Uchida H, Banba S, Wada M, Matsumoto K, Ikeda M, Naito N, Tanaka E, Honjo M
Life Sciences Laboratory, Mitsui Chemicals, Inc., 1144 Togo, Mobara, Chiba 297-0017, Japan.
J Mol Endocrinol. 1999 Dec;23(3):347-53. doi: 10.1677/jme.0.0230347.

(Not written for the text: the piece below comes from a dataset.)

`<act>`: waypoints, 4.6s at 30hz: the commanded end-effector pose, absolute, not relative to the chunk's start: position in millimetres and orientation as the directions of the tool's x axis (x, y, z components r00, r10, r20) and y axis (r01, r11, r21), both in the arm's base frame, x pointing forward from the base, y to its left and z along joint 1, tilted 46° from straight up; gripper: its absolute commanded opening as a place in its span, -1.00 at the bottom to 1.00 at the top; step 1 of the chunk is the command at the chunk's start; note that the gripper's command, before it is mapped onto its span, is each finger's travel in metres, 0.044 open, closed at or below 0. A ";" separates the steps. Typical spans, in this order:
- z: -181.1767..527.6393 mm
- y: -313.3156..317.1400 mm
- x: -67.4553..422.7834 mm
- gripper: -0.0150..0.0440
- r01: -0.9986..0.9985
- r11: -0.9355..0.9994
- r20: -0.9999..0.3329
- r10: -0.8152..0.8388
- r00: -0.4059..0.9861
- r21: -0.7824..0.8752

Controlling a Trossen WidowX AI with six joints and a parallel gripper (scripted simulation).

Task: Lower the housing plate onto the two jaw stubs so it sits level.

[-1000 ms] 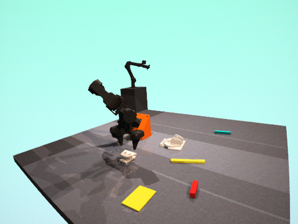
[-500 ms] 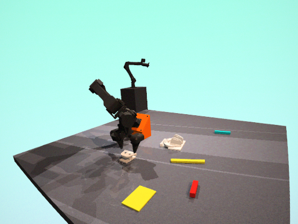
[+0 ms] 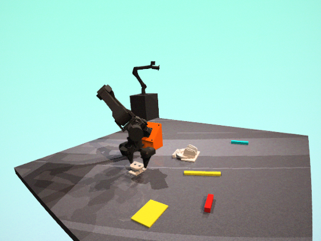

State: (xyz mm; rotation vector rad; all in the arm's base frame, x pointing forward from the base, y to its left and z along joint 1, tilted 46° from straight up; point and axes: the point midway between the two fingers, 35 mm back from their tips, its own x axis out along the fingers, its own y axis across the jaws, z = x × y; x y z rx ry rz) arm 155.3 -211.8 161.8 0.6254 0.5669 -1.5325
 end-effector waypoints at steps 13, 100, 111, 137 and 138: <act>149.8 -221.5 154.5 1.00 0.999 -0.052 -0.692 -0.721 -0.033 0.007; 175.9 -153.1 186.1 0.70 0.977 0.138 -0.721 -0.693 -0.022 -0.162; 153.9 -134.5 208.0 0.70 0.903 0.305 -0.737 -0.676 -0.019 -0.303; 98.3 -79.2 242.2 0.70 0.541 0.621 -0.750 -0.661 -0.027 -0.567; 96.1 -76.8 243.0 0.70 0.522 0.630 -0.750 -0.661 -0.028 -0.575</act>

It has recently been shown that 20 kDa human growth hormone (hGH) forms the 1:2 hGH:hGH receptor (hGHR) complex and expresses full agonistic activity, although it hardly forms the 1:1 GH:GHR complex as compared with 22 kDa hGH. To clarify this mechanism, we analyzed the mode of receptor dimerization of 20 kDa hGH using the intact form and mutants. Complex formation analysis between hGHR extracellular domain (hGHBP) and either site1 mutant (K157A) or site2 mutant (G105R) by gel-filtration showed that the site1 mutant apparently formed no 1:1 complex and that the site2 mutant formed only the 1:1 complex. Cell proliferation analysis revealed that the activity curve (vs ligand concentration) of 20 kDa hGH showed a bell-shaped pattern. This indicates that the receptor dimerization of 20 kDa hGH proceeds in a sequential manner. Based on this sequential binding we have produced a mathematical model for receptor dimerization as a function of [hGH], [hGHBP], K(d) values for the first hGHBP binding (K(d1)) and the second hGHBP binding (K(d2)). The result of 20 kDa hGH binding to (S201C) hGHBP immobilized on biosensor tip showed that the K(d1) value was 1. 6x10(-8) M. Adopting this value as a constant in the function described above, we have obtained calculative hGHR dimerization curves vs hGH concentration. Since the K(d2) value could not be experimentally determined, the curves were simulatively obtained with varied K(d2) values. The simulated curve pattern coincided with the experimental result of the cell proliferation in Ba/F3-hGHR when the value 2.5x10(-10) M was adopted as K(d2). In conclusion, although the affinity of 20 kDa hGH for the first hGHR binding is reduced to one-tenth, that for the second binding is increased ten-fold in comparison with those of 22 kDa hGH, indicating that 20 kDa hGH can be an effective hGH isoform in the presence of hGHBP.
最近研究表明,20 kDa的人生长激素(hGH)可形成1:2的hGH:hGH受体(hGHR)复合物并表现出完全激动活性,尽管与22 kDa的hGH相比,它几乎不形成1:1的GH:GHR复合物。为阐明这一机制,我们使用完整形式和突变体分析了20 kDa hGH的受体二聚化模式。通过凝胶过滤分析hGHR细胞外结构域(hGHBP)与位点1突变体(K157A)或位点2突变体(G105R)之间的复合物形成情况,结果显示位点1突变体明显不形成1:1复合物,而位点2突变体仅形成1:1复合物。细胞增殖分析表明,20 kDa hGH的活性曲线(相对于配体浓度)呈钟形。这表明20 kDa hGH的受体二聚化以顺序方式进行。基于这种顺序结合,我们构建了一个受体二聚化的数学模型,该模型是[hGH]、[hGHBP]、第一个hGHBP结合的K(d)值(K(d1))和第二个hGHBP结合的K(d)值(K(d2))的函数。20 kDa hGH与固定在生物传感器尖端的(S201C)hGHBP结合的结果表明,K(d1)值为1.6×10⁻⁸ M。将该值作为上述函数中的常数,我们得到了计算的hGHR二聚化曲线与hGH浓度的关系。由于无法通过实验确定K(d2)值,因此通过改变K(d2)值模拟得到了曲线。当采用2.5×10⁻¹⁰ M作为K(d2)值时,模拟曲线模式与Ba/F3-hGHR细胞增殖的实验结果相符。总之,尽管20 kDa hGH与第一个hGHR结合的亲和力降至22 kDa hGH的十分之一,但与第二个hGHR结合的亲和力却增加了10倍,这表明在存在hGHBP的情况下,20 kDa hGH可能是一种有效的hGH异构体。